I'll bet she loves that pet name.


----------



## SoloII///M (May 16, 2003)

·clyde· said:


> Third run, no. Fourth run, I thought I might have (before I knew that I had coned). When Greg was leaving he said he thoguht you got me by a tenth or two but that you might have coned...and you were long gone by then.
> 
> Nick rode on my first run and appeared to be a little peeved that I had obliterated his best time on my first run (not counting the cone we knew about that actually turned out to tbe two cones). Then, I cut nearly 2 seconds from there.


I got sucked into doing tech. Resisted it at the time, but they needed someone and it did allow me to leave right after my runs. Standing in the 95 degree direct sunlight wasn't really something I was looking forward to.

Your cone cam vids are cool. I really need one of those.

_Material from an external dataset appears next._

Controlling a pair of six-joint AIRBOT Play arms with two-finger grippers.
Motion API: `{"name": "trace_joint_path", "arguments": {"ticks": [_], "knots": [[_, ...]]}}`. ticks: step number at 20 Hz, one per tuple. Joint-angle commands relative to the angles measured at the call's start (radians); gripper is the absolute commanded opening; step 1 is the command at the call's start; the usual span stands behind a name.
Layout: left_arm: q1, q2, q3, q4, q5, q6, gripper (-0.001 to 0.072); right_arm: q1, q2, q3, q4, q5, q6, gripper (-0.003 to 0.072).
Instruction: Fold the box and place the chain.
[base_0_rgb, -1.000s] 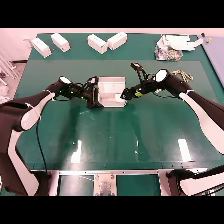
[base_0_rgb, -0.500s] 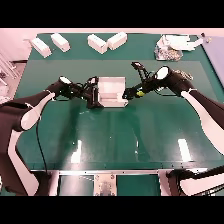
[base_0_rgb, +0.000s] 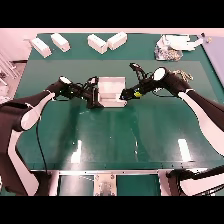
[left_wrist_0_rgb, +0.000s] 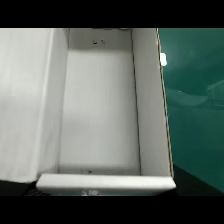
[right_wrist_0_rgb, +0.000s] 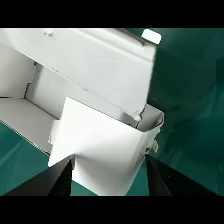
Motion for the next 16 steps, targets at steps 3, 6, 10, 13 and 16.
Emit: {"name": "trace_joint_path", "arguments": {"ticks": [3, 6, 10, 13, 16], "knots": [[0.001, 0.001, 0.0, 0.0, -0.002, 0.0, 0.0568, 0.039, -0.001, 0.0, -0.077, -0.057, 0.119, 0.0523], [0.001, 0.001, 0.0, 0.0, -0.002, 0.0, 0.0569, 0.067, -0.001, 0.0, -0.15, -0.079, 0.199, 0.0523], [0.001, 0.001, 0.0, 0.0, -0.003, 0.0, 0.0569, 0.086, -0.003, 0.0, -0.217, -0.085, 0.289, 0.0522], [0.001, 0.001, 0.0, 0.0, -0.006, 0.0, 0.0569, 0.099, -0.015, 0.002, -0.219, -0.095, 0.306, 0.0522], [0.001, 0.001, 0.0, 0.0, -0.01, 0.0, 0.0569, 0.116, -0.017, 0.004, -0.224, -0.114, 0.317, 0.0518]]}}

I think it's interesting that I was flat to the floor on the uphill slalom, heading towards the big left hand sweeper at the top of the course, and that you had to feather through there. I guess your car carries more speed through the preceding left hander connecting the offset slalom to the uphill slalom.

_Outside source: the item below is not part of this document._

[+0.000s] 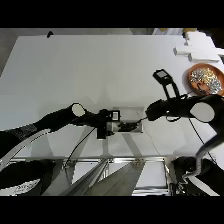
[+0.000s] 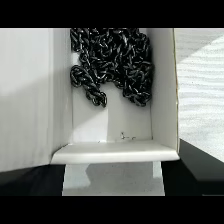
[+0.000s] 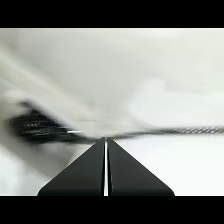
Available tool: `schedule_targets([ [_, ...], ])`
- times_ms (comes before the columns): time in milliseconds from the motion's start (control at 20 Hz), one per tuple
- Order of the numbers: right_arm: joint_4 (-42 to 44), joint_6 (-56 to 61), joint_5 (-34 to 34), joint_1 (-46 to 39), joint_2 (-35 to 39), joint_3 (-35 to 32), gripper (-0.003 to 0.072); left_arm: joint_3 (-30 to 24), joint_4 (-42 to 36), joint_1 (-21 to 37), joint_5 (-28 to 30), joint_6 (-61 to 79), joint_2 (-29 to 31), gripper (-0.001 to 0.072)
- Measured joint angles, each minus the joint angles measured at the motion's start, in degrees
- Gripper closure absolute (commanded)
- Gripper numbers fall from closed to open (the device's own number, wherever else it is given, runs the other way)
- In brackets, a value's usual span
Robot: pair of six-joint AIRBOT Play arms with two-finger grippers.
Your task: Fold the box and place the chain.
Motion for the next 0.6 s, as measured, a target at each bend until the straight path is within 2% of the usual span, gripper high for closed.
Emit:
schedule_targets([
  [150,-3.08,0.33,0.79,-6.36,-3.19,0.04,0.0647,0.00,0.00,0.00,0.00,0.02,0.00,0.0530],
  [250,-4.26,0.35,0.92,-8.98,-6.88,0.04,0.0463,0.00,0.00,0.00,0.00,0.02,0.00,0.0530],
  [400,-4.96,0.42,0.37,-10.67,-12.85,0.04,0.0445,0.00,-0.02,0.00,0.00,0.00,0.00,0.0530],
  [500,-5.22,0.48,-0.04,-11.19,-16.26,0.04,0.0367,0.00,-0.02,0.00,0.00,0.02,0.00,0.0530],
  [600,-5.31,0.50,-0.39,-11.43,-18.64,0.04,0.0368,0.00,-0.02,0.00,0.00,0.00,0.00,0.0530],
])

Also, it's cool how much more composed the RX-8 is than my M3. Coming into the pivot cone at the bottom corner of the course, I have the left wheel up in the air, then I transition to full braking and it slams to the ground. You can't get a feel for it through the vids, but it was pretty violent.

(off to watch your vids again)

John V


----------



## ·clyde· (Dec 26, 2001)

SoloII///M said:


> I got sucked into doing tech. Resisted it at the time, but they needed someone


Yeah, I saw you raise your hand when asked for someone to do tech. Didn't exactly look like resistance. :dunno: 



> Your cone cam vids are cool. I really need one of those.


I need to borrow Nick's each time so I don't have to get one. 



> I think it's interesting that I was flat to the floor on the uphill slalom, heading towards the big left hand sweeper at the top of the course, and that you had to feather through there. I guess your car carries more speed through the preceding left hander connecting the offset slalom to the uphill slalom.


Part of my lifting was due to pucker factor, part of it due to not turning in on time an part of it something else that I can't think of.



> Also, it's cool how much more composed the RX-8 is than my M3. Coming into the pivot cone at the bottom corner of the course, I have the left wheel up in the air, then I transition to full braking and it slams to the ground. You can't get a feel for it through the vids, but it was pretty violent.


It looks violent in the video, but I've seen it in real life too, so I know what I'm looking at.


----------



## TeamM3 (Dec 24, 2002)

now take the rear shock rebound to 3/4-stiff and evaluate


----------



## ·clyde· (Dec 26, 2001)

Well, I'm trying out 275/30-18s for the NEDIV in a couple weeks...

Er, that's if Nick calls me back and lets me know if he's home so I can pick up the tires.


----------



## TeamM3 (Dec 24, 2002)

:tsk: :tsk: :tsk:


----------



## ·clyde· (Dec 26, 2001)

Is it wrong to learn from experience?


----------